[Stored entries]
= = =
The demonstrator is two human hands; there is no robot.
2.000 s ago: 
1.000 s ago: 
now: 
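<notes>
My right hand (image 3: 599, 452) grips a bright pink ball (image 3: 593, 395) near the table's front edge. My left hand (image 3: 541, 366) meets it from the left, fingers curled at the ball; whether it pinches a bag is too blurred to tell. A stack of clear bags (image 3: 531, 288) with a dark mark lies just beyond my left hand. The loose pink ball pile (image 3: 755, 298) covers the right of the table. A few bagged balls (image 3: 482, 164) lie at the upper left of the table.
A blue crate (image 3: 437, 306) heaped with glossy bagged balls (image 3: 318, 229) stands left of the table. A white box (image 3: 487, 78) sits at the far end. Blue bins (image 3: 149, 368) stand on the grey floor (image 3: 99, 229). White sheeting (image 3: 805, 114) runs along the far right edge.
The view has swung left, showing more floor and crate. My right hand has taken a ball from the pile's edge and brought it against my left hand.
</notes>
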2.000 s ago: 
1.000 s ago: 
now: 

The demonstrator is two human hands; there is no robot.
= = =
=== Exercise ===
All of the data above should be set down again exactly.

=== Answer space ===
The demonstrator is two human hands; there is no robot.
2.000 s ago: 
1.000 s ago: 
now: 
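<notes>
My right hand (image 3: 599, 452) grips a bright pink ball (image 3: 593, 395) near the table's front edge. My left hand (image 3: 541, 366) meets it from the left, fingers curled at the ball; whether it pinches a bag is too blurred to tell. A stack of clear bags (image 3: 531, 288) with a dark mark lies just beyond my left hand. The loose pink ball pile (image 3: 755, 298) covers the right of the table. A few bagged balls (image 3: 482, 164) lie at the upper left of the table.
A blue crate (image 3: 437, 306) heaped with glossy bagged balls (image 3: 318, 229) stands left of the table. A white box (image 3: 487, 78) sits at the far end. Blue bins (image 3: 149, 368) stand on the grey floor (image 3: 99, 229). White sheeting (image 3: 805, 114) runs along the far right edge.
The view has swung left, showing more floor and crate. My right hand has taken a ball from the pile's edge and brought it against my left hand.
</notes>
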2.000 s ago: 
1.000 s ago: 
now: 

The demonstrator is two human hands; there is no robot.

Nothing more remains for this exercise.